### Task to complete
Return every entry exactly. Leave nothing out.

### Records for this exercise
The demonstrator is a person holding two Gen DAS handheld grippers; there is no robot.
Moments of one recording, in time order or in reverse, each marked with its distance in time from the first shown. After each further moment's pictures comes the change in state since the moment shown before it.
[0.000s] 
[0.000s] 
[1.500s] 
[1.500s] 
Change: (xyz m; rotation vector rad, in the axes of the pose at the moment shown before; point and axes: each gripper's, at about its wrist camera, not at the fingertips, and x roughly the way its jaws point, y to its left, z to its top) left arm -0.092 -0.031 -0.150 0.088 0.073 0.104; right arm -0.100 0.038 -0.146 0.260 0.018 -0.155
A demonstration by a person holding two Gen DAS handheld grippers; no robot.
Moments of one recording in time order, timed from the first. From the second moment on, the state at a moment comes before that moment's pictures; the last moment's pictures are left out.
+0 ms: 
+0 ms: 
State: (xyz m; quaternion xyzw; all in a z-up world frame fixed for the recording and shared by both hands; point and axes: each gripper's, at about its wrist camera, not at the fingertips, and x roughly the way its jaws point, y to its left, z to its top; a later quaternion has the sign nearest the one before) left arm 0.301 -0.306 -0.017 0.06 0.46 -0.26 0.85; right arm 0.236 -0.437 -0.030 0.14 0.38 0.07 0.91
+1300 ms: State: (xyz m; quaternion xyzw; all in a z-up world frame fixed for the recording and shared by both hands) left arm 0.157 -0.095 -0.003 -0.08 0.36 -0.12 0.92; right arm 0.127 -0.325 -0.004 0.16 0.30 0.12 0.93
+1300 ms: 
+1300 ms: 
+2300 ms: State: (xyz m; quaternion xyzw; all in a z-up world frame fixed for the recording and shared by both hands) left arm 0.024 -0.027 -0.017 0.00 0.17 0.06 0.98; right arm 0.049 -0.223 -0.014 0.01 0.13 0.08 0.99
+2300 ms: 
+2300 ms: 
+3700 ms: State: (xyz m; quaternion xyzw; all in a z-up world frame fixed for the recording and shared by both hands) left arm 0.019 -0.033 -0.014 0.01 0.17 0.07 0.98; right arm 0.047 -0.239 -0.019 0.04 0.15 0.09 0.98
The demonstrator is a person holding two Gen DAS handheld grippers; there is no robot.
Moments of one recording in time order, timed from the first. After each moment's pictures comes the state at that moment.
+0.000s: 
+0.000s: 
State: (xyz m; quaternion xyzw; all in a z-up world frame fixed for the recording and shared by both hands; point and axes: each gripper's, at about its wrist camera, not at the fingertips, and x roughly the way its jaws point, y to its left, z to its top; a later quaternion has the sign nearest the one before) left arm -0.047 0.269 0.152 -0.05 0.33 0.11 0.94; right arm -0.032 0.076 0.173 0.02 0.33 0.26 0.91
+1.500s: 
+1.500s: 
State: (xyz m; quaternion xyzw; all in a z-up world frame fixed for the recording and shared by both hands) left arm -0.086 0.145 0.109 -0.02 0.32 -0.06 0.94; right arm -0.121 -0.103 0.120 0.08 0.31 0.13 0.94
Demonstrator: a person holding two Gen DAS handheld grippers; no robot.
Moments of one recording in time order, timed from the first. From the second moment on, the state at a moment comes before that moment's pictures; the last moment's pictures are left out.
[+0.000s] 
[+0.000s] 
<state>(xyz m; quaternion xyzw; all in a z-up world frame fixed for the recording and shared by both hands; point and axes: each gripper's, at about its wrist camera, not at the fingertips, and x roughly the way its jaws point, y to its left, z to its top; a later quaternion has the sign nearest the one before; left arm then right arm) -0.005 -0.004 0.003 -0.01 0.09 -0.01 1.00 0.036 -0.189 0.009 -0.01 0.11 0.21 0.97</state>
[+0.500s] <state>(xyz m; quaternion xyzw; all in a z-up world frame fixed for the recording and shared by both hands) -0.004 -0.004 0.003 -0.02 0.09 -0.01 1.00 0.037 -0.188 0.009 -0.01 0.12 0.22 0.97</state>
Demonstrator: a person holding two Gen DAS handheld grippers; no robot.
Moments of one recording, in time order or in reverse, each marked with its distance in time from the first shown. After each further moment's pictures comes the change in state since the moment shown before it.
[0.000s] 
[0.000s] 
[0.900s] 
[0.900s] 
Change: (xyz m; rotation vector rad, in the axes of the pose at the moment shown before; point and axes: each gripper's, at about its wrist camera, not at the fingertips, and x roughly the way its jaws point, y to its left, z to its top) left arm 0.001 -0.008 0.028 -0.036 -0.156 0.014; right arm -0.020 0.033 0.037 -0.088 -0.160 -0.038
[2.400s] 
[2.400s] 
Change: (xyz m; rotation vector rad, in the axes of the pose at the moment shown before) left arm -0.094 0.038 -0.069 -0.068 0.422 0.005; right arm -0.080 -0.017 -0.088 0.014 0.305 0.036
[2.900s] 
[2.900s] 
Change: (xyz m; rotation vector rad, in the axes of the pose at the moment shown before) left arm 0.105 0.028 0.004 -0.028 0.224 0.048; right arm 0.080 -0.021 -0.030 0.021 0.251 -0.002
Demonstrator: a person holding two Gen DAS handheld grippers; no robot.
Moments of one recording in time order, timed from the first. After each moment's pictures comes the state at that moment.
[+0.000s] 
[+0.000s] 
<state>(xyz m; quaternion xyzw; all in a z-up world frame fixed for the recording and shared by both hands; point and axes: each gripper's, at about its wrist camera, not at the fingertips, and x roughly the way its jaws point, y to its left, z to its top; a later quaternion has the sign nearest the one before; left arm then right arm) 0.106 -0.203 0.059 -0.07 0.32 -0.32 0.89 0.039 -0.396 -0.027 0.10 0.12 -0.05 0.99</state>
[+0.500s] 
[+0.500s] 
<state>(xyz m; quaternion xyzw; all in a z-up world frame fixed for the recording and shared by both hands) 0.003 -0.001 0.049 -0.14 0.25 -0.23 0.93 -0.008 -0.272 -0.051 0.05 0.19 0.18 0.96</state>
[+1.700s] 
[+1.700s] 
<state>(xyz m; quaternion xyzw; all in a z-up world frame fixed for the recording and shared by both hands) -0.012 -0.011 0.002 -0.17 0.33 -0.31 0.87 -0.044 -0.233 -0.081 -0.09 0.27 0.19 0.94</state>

### Answer space
The demonstrator is a person holding two Gen DAS handheld grippers; there is no robot.
Moments of one recording, in time order or in reverse, each marked with its distance in time from the first shown. After each further moment's pictures comes the change in state since the moment shown before it.
[0.000s] 
[0.000s] 
[1.500s] 
[1.500s] 
Change: (xyz m; rotation vector rad, in the axes of the pose at the moment shown before; point and axes: each gripper's, at about its wrist camera, not at the fingertips, and x roughly the way its jaws point, y to its left, z to its top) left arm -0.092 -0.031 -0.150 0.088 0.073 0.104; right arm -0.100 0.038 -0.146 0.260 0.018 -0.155
A demonstration by a person holding two Gen DAS handheld grippers; no robot.
Moments of one recording in time order, timed from the first. From the second moment on, the state at a moment comes before that moment's pictures; the last moment's pictures are left out.
+0 ms: 
+0 ms: 
State: (xyz m; quaternion xyzw; all in a z-up world frame fixed for the recording and shared by both hands; point and axes: each gripper's, at about its wrist camera, not at the fingertips, and x roughly the way its jaws point, y to its left, z to its top; a later quaternion has the sign nearest the one before) left arm 0.301 -0.306 -0.017 0.06 0.46 -0.26 0.85; right arm 0.236 -0.437 -0.030 0.14 0.38 0.07 0.91
+1300 ms: State: (xyz m; quaternion xyzw; all in a z-up world frame fixed for the recording and shared by both hands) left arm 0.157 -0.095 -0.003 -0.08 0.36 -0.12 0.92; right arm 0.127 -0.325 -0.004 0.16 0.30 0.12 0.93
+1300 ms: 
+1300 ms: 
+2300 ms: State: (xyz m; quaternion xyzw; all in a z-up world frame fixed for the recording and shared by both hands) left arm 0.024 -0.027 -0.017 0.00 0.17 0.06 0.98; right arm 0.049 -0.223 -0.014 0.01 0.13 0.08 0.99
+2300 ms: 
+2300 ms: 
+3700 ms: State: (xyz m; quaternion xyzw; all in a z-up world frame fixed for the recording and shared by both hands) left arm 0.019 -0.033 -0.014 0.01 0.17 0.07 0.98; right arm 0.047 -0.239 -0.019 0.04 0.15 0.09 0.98
The demonstrator is a person holding two Gen DAS handheld grippers; there is no robot.
Moments of one recording in time order, timed from the first. After each moment's pictures comes the state at that moment.
+0.000s: 
+0.000s: 
State: (xyz m; quaternion xyzw; all in a z-up world frame fixed for the recording and shared by both hands; point and axes: each gripper's, at about its wrist camera, not at the fingertips, and x roughly the way its jaws point, y to its left, z to its top; a later quaternion has the sign nearest the one before) left arm -0.047 0.269 0.152 -0.05 0.33 0.11 0.94; right arm -0.032 0.076 0.173 0.02 0.33 0.26 0.91
+1.500s: 
+1.500s: 
State: (xyz m; quaternion xyzw; all in a z-up world frame fixed for the recording and shared by both hands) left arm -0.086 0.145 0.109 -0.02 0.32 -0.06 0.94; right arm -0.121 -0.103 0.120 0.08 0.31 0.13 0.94
Demonstrator: a person holding two Gen DAS handheld grippers; no robot.
Moments of one recording in time order, timed from the first. From the second moment on, the state at a moment comes before that moment's pictures; the last moment's pictures are left out.
[+0.000s] 
[+0.000s] 
<state>(xyz m; quaternion xyzw; all in a z-up world frame fixed for the recording and shared by both hands; point and axes: each gripper's, at about its wrist camera, not at the fingertips, and x roughly the way its jaws point, y to its left, z to its top; a later quaternion has the sign nearest the one before; left arm then right arm) -0.005 -0.004 0.003 -0.01 0.09 -0.01 1.00 0.036 -0.189 0.009 -0.01 0.11 0.21 0.97</state>
[+0.500s] <state>(xyz m; quaternion xyzw; all in a z-up world frame fixed for the recording and shared by both hands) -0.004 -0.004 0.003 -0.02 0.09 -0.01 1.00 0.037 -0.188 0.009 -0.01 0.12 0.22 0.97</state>
Demonstrator: a person holding two Gen DAS handheld grippers; no robot.
Moments of one recording, in time order or in reverse, each marked with its distance in time from the first shown. After each further moment's pictures comes the change in state since the moment shown before it.
[0.000s] 
[0.000s] 
[0.900s] 
[0.900s] 
Change: (xyz m; rotation vector rad, in the axes of the pose at the moment shown before; point and axes: each gripper's, at about its wrist camera, not at the fingertips, and x roughly the way its jaws point, y to its left, z to its top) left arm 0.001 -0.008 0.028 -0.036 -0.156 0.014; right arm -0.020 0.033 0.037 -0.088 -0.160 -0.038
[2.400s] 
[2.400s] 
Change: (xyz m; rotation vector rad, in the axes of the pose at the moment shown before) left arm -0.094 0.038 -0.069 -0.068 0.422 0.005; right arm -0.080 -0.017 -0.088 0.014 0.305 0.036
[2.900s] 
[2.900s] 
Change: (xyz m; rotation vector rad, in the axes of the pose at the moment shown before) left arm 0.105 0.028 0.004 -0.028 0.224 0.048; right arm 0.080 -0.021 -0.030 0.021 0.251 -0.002
Demonstrator: a person holding two Gen DAS handheld grippers; no robot.
Moments of one recording in time order, timed from the first. After each moment's pictures comes the state at that moment.
[+0.000s] 
[+0.000s] 
<state>(xyz m; quaternion xyzw; all in a z-up world frame fixed for the recording and shared by both hands; point and axes: each gripper's, at about its wrist camera, not at the fingertips, and x roughly the way its jaws point, y to its left, z to its top; a later quaternion has the sign nearest the one before; left arm then right arm) 0.106 -0.203 0.059 -0.07 0.32 -0.32 0.89 0.039 -0.396 -0.027 0.10 0.12 -0.05 0.99</state>
[+0.500s] 
[+0.500s] 
<state>(xyz m; quaternion xyzw; all in a z-up world frame fixed for the recording and shared by both hands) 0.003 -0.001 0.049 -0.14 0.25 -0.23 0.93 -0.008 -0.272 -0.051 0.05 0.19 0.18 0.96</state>
[+1.700s] 
[+1.700s] 
<state>(xyz m; quaternion xyzw; all in a z-up world frame fixed for the recording and shared by both hands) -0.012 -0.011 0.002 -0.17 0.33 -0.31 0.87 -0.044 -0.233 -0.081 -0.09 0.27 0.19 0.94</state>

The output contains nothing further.